Observamos práticas de leitura mais en gajadas referentes à vida dos alunos e aos aspectos culturais e históricos da comunidade, produzindo efeitos de caráter prático. Ler tornou-se algo mais prazeroso e envolvente, pois naquilo que liam havia sentido.

Ainda que pareça ser uma constatação óbvia afirmar que “é difícil ler coisas que não achamos interessantes”, como o faz Bazerman (2006, p. 45), pudemos ver nessas atividades de leitura a riqueza do “fazer-sentido” para o aluno, pois, à proporção que os discentes se engajavam no projeto e se sentiam “úteis”, mais naturalizadas e instigantes eram as atividades leitoras, corroborando o que Bazerman (2006, p. 48) defende “a leitura é mais imediata e profundamente interessante se os alunos veem uma conexão entre o texto e alguma tarefa em que estão engajados ou entre o texto e algum assunto sobre o qual estão pensando no momento” (BAZERMAN, 2006, p. 48).

Ler tornou-se para os alunos uma maneira de apreenderem a si mesmo e ao mundo, de buscarem respostas para as dificuldades, de se posicionarem, de atuarem em prol do projeto e de exercerem su a cidadania.

Efeito semelhante identificamos nas produções textuais e artísticas desenvolvidas, uma vez que a empolgação presente nas atitudes dos alunos viabilizou práticas de escritas mais colaborativas em que o ato de escrever não mais se mostrou como um bloqueio. O interesse em dar uma resposta àquilo no qual acreditavam dirimiu eventuais dificuldades. A razão e a emoção contribuíram significativamente para o processo de desenvolvimento discente e para a atuação social.

Como mostram os dados, foi notória a felicidade instigando ações positivas. Mesmo em período de avaliações finais para uns e até mesmo de férias para outros, a participação foi unânime e efetiva. O fato é que muitas dificuldades foram superadas porque houve interesse, respeito às diferen ças, às limitações e às habilidades discentes.

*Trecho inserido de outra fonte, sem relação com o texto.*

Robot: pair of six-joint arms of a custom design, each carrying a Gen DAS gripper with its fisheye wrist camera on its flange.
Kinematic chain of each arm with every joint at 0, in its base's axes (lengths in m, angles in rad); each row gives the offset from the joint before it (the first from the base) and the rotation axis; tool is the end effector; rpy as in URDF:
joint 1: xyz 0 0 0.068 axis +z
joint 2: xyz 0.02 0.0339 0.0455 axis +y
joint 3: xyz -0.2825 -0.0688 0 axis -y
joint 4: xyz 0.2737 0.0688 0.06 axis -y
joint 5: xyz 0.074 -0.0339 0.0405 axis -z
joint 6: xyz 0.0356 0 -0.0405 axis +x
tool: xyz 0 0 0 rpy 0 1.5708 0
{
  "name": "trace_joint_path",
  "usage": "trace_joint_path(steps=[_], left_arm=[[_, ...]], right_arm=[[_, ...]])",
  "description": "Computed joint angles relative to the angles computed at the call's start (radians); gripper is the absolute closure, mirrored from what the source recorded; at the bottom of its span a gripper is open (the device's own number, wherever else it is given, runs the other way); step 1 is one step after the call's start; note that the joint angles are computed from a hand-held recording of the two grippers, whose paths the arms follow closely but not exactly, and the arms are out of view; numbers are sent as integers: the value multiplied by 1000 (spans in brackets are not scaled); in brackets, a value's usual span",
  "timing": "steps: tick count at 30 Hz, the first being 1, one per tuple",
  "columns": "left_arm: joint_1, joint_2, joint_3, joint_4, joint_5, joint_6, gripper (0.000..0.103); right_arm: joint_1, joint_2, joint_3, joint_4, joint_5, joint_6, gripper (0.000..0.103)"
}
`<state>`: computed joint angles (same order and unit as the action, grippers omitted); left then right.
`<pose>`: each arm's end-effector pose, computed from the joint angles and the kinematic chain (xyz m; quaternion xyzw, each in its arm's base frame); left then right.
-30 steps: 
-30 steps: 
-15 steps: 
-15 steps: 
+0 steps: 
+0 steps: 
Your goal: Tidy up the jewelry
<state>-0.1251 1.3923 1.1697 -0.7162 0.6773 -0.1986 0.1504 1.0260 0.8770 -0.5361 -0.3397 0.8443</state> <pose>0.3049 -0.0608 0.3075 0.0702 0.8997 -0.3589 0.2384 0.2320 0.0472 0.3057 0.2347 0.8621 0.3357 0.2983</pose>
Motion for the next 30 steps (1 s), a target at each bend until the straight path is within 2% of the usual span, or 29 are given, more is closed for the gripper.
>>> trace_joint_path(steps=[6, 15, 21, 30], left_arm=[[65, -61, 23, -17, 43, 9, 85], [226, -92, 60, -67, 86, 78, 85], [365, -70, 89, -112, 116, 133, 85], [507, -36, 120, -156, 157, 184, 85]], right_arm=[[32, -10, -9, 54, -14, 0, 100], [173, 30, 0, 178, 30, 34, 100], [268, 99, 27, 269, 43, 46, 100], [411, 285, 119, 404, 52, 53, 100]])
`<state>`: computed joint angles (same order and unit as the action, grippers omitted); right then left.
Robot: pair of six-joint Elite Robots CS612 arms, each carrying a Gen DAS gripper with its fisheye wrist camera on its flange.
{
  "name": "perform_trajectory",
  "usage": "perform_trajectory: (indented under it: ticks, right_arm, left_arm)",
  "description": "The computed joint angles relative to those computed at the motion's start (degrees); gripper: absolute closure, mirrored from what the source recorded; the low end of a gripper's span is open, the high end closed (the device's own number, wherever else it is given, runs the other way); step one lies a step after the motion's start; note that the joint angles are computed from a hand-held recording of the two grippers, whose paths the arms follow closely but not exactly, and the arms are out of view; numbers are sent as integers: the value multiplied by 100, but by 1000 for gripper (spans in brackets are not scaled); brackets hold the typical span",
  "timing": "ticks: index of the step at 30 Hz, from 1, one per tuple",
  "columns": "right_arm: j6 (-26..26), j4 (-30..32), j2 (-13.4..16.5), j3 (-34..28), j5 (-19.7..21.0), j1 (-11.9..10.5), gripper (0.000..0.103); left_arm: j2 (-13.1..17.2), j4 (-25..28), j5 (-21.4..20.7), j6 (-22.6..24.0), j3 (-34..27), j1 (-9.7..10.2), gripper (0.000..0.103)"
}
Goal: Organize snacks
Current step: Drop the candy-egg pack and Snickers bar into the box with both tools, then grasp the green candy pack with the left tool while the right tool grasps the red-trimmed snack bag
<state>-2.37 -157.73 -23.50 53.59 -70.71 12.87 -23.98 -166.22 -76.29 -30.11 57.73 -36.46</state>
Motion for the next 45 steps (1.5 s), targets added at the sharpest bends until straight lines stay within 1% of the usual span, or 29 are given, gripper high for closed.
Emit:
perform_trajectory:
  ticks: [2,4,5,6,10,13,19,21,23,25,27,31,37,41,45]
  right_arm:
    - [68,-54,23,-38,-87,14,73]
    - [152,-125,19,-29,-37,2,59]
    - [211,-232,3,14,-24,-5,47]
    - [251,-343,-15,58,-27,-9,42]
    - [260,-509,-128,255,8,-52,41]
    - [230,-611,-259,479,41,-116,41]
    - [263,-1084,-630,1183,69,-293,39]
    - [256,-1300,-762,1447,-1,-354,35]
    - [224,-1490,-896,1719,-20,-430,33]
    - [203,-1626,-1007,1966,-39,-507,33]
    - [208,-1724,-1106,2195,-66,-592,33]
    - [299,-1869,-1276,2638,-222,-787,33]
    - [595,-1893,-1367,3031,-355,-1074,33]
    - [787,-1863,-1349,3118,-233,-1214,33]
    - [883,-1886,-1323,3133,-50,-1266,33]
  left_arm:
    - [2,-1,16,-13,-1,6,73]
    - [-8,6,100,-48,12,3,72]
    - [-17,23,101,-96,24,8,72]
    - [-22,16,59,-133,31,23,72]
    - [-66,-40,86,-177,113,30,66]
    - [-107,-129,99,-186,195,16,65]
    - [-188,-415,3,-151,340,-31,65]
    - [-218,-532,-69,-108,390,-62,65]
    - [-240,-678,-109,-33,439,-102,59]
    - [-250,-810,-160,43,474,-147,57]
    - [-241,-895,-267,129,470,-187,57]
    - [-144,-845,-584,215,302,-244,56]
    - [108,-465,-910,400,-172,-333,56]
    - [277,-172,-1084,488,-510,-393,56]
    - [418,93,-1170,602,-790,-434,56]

Exploramos habilidades artísticas e tecnológicas que fizeram aparecer os múltiplos talentos existentes na sala de aula. Isso funcionou como um estímulo favorável e indispensável para a construção do memorial e o aumento da autoestima dos envolvidos, como revelam os comentários de JE, FA e RE respectivamente: [...] esse projeto fez eu me sentir uma outra pessoa, participante, presente; [...]; essa experiência foi única. Saber que vou ajudar de alguma forma na preservação é muito bom; [...] me senti importante.

Depois de realizadas todas as ações, os alunos não foram postos em silêncio, em tensão, em filas para serem avaliados, foram à tribuna interagir com a comunidade. Essa situação nos levou a uma reflexão sobre como é importante repensarmos nossas práticas avaliativas e como foi útil para os leitores superarem o medo de interagir com o público, aumentando assim a autoconfiança.

As ações evidenciaram um clima [...] bem divertido [...] (NA) pelos corredores: alunos dançando, cantando com o sorriso largo, visivelmente, orgulhosos de terem colaborado genuinamente para a preservação da cultura local, pois, em cada centímetro estruturado, havia uma digital dos alunos; em cada detalhe, a própria imagem discente refletia: pintura, desenhos, os textos, a ornamentação.

As apresentações da culminância foram encerradas com os próprios alunos superando a timidez e se lançando de corpo e alma no ritual do Boi -Surubim guiados pelo mestre Luís e seus parentes.

Acreditamos que a adoção de uma abordagem mais integral dos alunos tenha contribuído para que os próprios discentes se aceitassem melhor e desenvolvessem suas múltiplas habilidades e talentos, amiudando as distâncias entre a turma e os problemas efetivos da comunidade.

Portanto entendemos que a escola não pode estar alheia à amplitude humana e ignorar práticas pedagógicas que incitem interações mais afetivas, visto que, de acordo com Silveira (2020, p. 5), o “afeto é essencial para todo o funcionamento do nosso corpo nos dando coragem, motivação, interesse, e contribuindo para nosso desenvolvimento”.